Oregon has 11 counties that are identified as metropolitan areas due to high population and job density. These include Benton (Corvallis MSA); Clackamas, Columbia, Multnomah, Washington, and Yamhill (Oregon portion of Portland-Vancouver-Hillsboro MSA); Deschutes (Bend MSA); Jackson (Medford MSA); Lane (Eugene-Springfield MSA); and Marion and Polk (Salem MSA). The remaining counties are considered non-metro.
A majority of government workers were employed in metro areas in 2011, though nearly one out of four jobs were in non-metro counties. This balance played out roughly the same at the local and federal government levels, while state government employment was more heavily distributed in urban areas (82%). When it comes to number of establishments, however, about 41 percent resided in rural locales.
As shown in Figure 1, the Portland and Eugene-Springfield Metro areas have the greatest number of government jobs. No big surprise there, as these regions are home to large public universities as well as many state and federal offices.
Portland-based Oregon Health Sciences University is the state's largest public employer, with more than 13,000 workers on payroll. The classification of home health workers as state employees, as of 2005, results in this group being the second-largest at nearly 12,000.
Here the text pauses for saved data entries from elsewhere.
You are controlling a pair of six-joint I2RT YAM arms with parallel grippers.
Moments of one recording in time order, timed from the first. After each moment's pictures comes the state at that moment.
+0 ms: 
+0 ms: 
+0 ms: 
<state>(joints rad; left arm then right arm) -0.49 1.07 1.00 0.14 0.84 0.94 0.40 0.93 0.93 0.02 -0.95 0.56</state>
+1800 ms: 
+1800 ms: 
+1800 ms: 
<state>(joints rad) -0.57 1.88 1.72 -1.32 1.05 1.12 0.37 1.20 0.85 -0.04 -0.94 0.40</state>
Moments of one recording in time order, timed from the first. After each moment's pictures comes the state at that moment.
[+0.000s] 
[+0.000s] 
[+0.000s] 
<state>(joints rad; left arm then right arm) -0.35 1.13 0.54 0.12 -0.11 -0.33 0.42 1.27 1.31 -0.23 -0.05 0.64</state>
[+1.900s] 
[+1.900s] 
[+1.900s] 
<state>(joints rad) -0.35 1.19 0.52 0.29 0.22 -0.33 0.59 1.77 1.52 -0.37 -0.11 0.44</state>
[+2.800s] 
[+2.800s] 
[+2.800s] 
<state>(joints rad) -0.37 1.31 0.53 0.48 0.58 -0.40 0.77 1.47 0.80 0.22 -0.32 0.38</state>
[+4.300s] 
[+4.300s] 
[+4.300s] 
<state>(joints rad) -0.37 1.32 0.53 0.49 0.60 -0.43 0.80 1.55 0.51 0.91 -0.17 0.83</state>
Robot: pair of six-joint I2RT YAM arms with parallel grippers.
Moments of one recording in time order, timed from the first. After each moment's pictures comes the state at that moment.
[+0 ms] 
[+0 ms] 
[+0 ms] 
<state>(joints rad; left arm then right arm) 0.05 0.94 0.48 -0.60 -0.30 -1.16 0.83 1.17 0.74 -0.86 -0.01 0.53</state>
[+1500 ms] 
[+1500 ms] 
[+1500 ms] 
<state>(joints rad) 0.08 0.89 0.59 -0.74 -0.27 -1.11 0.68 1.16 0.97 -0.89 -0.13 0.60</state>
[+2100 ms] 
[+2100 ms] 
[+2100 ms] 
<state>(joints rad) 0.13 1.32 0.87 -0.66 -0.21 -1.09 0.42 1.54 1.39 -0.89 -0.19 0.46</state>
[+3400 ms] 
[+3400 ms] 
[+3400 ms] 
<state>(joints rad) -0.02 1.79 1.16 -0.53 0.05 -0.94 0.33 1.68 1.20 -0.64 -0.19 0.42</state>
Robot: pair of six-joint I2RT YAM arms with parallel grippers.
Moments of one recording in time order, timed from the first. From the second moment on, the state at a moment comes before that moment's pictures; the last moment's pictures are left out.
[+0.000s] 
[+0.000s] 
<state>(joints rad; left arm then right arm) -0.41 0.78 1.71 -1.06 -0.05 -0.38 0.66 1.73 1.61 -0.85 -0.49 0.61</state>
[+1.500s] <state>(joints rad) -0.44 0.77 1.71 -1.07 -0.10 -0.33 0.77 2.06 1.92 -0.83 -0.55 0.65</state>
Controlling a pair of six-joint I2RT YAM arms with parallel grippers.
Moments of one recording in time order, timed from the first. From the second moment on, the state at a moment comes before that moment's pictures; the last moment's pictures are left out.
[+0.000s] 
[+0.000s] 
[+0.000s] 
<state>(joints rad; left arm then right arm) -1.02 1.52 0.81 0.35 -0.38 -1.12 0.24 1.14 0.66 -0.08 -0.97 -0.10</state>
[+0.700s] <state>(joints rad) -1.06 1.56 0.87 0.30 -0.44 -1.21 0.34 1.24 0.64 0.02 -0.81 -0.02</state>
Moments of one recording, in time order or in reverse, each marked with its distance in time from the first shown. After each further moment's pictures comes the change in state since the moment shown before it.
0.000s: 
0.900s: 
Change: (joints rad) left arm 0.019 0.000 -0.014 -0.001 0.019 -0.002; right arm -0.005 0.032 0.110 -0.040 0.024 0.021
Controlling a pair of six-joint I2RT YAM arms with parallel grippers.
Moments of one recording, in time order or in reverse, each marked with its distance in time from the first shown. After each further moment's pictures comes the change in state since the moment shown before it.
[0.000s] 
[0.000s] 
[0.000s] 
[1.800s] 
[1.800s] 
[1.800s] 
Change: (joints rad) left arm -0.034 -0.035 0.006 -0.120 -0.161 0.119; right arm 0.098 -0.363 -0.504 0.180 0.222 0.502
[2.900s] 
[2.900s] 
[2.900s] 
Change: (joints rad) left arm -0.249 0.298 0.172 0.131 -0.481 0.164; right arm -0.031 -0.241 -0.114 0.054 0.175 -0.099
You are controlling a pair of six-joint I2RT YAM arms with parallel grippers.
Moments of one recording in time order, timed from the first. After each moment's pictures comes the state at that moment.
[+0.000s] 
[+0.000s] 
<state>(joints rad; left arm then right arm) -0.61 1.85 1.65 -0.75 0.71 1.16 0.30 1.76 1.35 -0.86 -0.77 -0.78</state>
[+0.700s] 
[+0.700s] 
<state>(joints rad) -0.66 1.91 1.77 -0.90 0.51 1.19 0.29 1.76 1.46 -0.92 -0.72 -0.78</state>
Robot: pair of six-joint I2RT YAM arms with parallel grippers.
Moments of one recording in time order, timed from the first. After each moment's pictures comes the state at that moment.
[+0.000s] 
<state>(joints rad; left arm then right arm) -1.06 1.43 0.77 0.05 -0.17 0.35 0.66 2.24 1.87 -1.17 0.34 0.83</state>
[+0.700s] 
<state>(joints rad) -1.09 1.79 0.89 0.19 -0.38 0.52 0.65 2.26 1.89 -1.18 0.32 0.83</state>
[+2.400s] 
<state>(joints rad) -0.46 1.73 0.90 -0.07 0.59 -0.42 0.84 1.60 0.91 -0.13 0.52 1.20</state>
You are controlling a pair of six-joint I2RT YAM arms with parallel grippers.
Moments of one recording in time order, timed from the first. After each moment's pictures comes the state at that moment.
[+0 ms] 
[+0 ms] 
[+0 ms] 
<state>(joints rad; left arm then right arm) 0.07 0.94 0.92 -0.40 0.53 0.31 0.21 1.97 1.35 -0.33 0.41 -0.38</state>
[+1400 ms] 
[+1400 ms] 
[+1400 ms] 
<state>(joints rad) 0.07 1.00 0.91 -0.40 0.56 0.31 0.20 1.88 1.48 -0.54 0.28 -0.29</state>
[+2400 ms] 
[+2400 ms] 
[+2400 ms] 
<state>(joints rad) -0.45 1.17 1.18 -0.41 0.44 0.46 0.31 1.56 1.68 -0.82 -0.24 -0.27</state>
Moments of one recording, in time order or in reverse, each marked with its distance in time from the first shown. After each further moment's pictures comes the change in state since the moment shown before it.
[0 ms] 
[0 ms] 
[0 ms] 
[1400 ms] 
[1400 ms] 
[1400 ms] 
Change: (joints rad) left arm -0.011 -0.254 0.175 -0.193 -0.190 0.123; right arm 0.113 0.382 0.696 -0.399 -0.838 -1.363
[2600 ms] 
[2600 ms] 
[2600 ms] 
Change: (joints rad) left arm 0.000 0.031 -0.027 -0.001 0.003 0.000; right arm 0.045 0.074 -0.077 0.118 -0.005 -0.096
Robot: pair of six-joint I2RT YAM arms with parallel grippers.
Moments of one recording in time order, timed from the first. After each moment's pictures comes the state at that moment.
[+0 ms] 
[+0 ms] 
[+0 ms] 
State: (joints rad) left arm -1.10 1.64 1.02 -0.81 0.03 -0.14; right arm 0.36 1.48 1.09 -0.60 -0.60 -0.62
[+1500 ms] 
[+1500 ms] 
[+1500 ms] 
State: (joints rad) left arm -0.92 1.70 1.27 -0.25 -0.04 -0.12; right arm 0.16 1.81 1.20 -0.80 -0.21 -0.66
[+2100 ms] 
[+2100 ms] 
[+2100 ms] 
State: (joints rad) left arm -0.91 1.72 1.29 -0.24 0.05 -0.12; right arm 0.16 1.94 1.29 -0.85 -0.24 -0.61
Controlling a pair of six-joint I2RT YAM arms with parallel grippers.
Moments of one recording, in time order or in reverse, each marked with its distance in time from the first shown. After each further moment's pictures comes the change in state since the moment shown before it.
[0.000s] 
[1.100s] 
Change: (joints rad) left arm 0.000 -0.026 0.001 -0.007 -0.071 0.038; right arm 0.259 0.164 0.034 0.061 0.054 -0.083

Oregon State University and the University of Oregon also make the top 10 list of largest government employers, with around 5,000 jobs each. Given the size of these institutions, in addition to local K-12 schools, it's not surprising that four out of every 10 government jobs are in education. Along with health services, this industry group comprised the largest share of government employment in 2011, as shown in Table 1. Public administration comprised the next largest share of government employment, as one might expect.
When broken down by area, government employment comprises a considerably larger share of non-metro jobs compared with metro jobs: 22.2 percent and 16.0 percent, respectively. The difference is most apparent in education and health services, which had the widest gap: 45.2 percent for rural areas versus 37.0 percent for urban areas in 2011. The industries with the next greatest metro to non-metro government employment differences were leisure and hospitality; natural resources and mining; and manufacturing.
These numbers exclude students employed by state colleges; elected officials; and certain part-time, temporary, or irregular government workers.
|2011 Government Employment by Area and Industry|
|Industry||Government Employment||Government Share of All Employment||Government Employment||Government Share of All Employment|
|Education and Health Services||111,153||37.0%||30,328||45.2%|
|Trade, Transportation, and Utilities||14,046||5.4%||3,133||5.3%|
|Leisure and Hospitality||5,333||3.9%||3,983||10.7%|
|Professional and Business Services||4,002||2.4%||929||4.4%|
|Natural Resources and Mining||1,740||5.8%||2,247||11.0%|
|Total, All Industries||208,860||16.0%||65,321||22.2%|
|Source: Quarterly Census of Employment & Wages, Oregon Employment Department|
Local workers were cut sooner than other levels of government, although stimulus spending initially helped to ease job losses. The 2010 Census also provided several thousand temporary federal jobs, which account for some of the employment build-up seen between 2009 and 2010. These positions helped to briefly offset other federal government losses in the postal service, which had been shedding jobs pretty steadily through the recession and afterward, at an average annual pace of 330 between 2007 and 2011.
As the officially defined end to the recession passed in 2009, and stimulus funding came to an end in 2011, public-sector employment plunged. As shown in Graph 1, rural areas were hardest hit during this time: the number of public-sector jobs in non-metro counties dropped by 2.7 percent between 2010 and 2011. By comparison, about 1.8 percent of government jobs in metro counties were lost over that year.
Overall, since 2005, government employment has grown 3.4 percent. However, there is a stark difference in net growth when it comes to location. Metro area public employment rose 5.3 percent between 2005 and 2011, whereas non-metro areas lost 2.3 percent of government jobs.